Once the line containing "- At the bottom" is found in the records below, return it and each following line exactly, up to and including the line containing "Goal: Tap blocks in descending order", and nothing else.
------ Dataset entries ------
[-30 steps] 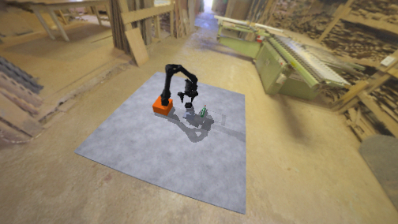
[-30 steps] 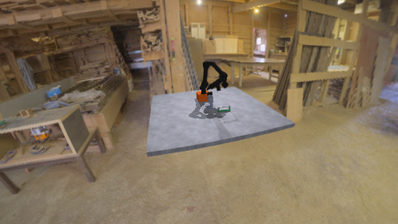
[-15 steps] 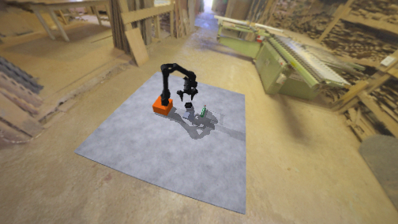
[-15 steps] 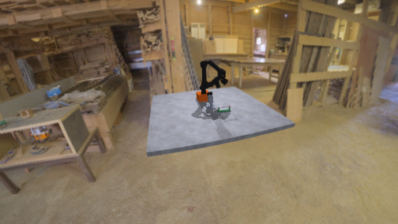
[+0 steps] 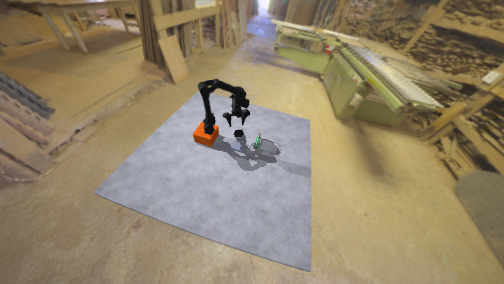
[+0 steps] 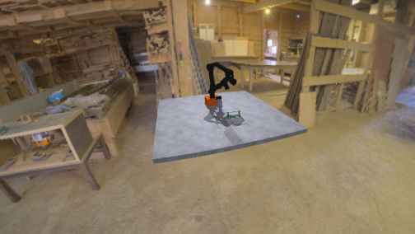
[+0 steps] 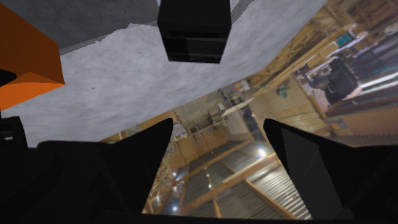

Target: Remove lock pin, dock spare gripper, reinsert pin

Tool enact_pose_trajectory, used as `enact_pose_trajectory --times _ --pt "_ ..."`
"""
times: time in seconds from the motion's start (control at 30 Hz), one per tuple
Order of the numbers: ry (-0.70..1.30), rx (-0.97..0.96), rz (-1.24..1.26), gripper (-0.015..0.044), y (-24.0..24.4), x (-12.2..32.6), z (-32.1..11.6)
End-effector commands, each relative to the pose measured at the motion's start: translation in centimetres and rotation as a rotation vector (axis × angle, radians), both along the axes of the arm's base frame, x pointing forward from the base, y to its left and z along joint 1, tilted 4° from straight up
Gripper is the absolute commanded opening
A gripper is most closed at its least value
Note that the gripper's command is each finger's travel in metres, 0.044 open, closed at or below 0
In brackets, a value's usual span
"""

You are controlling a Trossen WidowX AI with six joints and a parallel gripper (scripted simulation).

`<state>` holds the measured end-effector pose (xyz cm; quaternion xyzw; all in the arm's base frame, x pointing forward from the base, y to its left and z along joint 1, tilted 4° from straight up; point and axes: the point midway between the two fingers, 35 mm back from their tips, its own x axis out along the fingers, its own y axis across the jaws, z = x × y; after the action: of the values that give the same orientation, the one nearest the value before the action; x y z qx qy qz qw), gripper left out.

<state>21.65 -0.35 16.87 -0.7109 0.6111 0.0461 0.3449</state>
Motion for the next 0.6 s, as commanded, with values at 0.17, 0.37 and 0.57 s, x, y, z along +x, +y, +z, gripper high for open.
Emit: enact_pose_trajectory --times 0.17,0.37,0.57 --pt "-0.037 0.091 0.094 0.0309 5.0 0.4 -0.2" --pt "-0.06 0.219 0.216 0.018 11.6 -0.7 -0.2" --pt "-0.044 0.224 0.207 0.018 11.7 -0.5 -0.4"
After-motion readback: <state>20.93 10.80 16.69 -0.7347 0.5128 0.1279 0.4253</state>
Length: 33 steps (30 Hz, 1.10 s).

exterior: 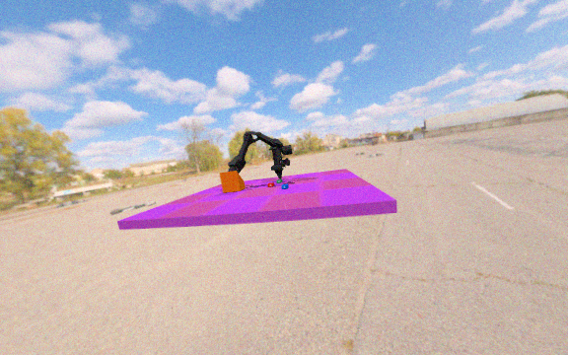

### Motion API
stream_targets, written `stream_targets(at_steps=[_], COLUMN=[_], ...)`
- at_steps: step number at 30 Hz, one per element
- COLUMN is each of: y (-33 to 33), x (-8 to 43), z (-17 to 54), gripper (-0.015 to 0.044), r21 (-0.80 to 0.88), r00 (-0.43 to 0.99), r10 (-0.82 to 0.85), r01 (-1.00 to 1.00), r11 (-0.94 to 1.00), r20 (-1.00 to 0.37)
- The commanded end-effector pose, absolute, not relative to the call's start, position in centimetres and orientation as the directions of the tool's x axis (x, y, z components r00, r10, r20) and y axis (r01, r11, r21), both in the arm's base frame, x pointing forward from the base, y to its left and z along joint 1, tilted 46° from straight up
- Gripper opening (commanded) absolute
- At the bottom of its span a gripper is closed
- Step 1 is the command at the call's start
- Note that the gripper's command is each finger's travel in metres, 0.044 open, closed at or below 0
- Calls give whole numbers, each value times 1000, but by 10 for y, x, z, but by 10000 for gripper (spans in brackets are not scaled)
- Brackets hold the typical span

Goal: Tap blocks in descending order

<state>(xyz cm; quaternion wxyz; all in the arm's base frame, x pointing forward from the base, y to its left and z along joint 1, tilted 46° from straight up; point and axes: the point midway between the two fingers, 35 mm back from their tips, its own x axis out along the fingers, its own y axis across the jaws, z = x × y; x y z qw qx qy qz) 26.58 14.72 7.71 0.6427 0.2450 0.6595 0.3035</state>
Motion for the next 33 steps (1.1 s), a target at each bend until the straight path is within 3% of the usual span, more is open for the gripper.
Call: stream_targets(at_steps=[1,17,26,33], y=[131,70,-7,-78], x=[268,273,335,353], z=[92,148,76,-5], gripper=[20,20,20,20], r21=[716,714,700,706], r00=[-51,-52,-46,-48], r10=[715,712,699,704], r01=[-66,-63,-63,-67], r11=[695,698,711,705], r20=[-698,-700,-714,-708])
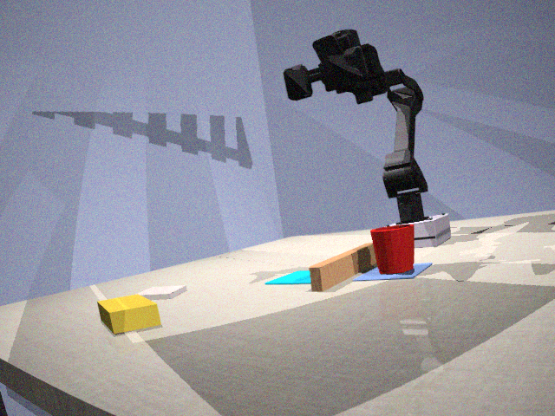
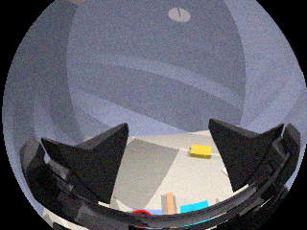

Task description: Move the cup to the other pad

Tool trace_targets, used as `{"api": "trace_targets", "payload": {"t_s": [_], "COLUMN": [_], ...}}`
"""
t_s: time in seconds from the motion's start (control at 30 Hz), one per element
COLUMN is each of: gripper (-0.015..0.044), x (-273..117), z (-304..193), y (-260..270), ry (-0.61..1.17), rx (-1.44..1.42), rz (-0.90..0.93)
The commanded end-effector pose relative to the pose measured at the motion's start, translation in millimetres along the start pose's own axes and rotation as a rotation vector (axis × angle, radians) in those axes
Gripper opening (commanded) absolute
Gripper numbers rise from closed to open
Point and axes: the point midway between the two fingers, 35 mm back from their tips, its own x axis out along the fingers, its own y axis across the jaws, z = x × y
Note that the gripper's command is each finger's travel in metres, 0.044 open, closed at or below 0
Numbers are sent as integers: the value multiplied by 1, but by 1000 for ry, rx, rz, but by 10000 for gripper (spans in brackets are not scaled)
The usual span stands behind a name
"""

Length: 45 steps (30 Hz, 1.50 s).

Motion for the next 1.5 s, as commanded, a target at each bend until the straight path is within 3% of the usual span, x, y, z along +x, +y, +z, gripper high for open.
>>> {"api": "trace_targets", "payload": {"t_s": [0.0, 0.13, 0.3, 0.53, 0.6, 1.47], "gripper": [374, 269, 148, 148, 148, 148], "x": [2, 22, 17, -40, -47, -46], "z": [-3, -62, -146, -221, -224, -250], "y": [1, 18, 43, 66, 67, 74], "ry": [16, 328, 759, 1216, 1249, 1249], "rx": [-13, -278, -685, -1153, -1187, -1186], "rz": [2, 93, 379, 1040, 1118, 1118]}}
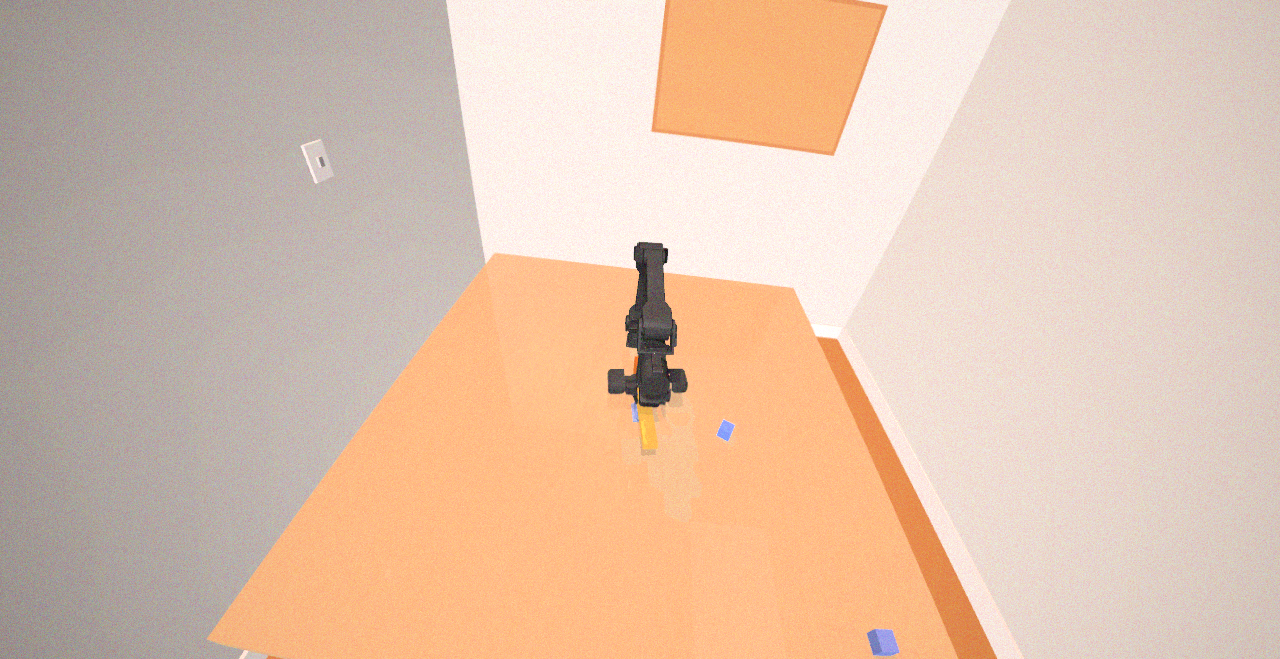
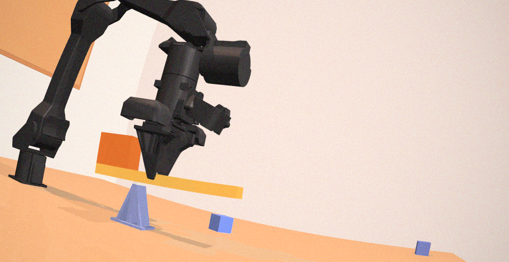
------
# Answer to this exercise:
- At the bottom of its span a gripper is closed
- Step 1 is the command at the call's start
- Note that the gripper's command is each finger's travel in metres, 0.044 open, closed at or below 0
- Calls give whole numbers, each value times 1000, but by 10 for y, x, z, but by 10000 for gripper (spans in brackets are not scaled)
- Brackets hold the typical span

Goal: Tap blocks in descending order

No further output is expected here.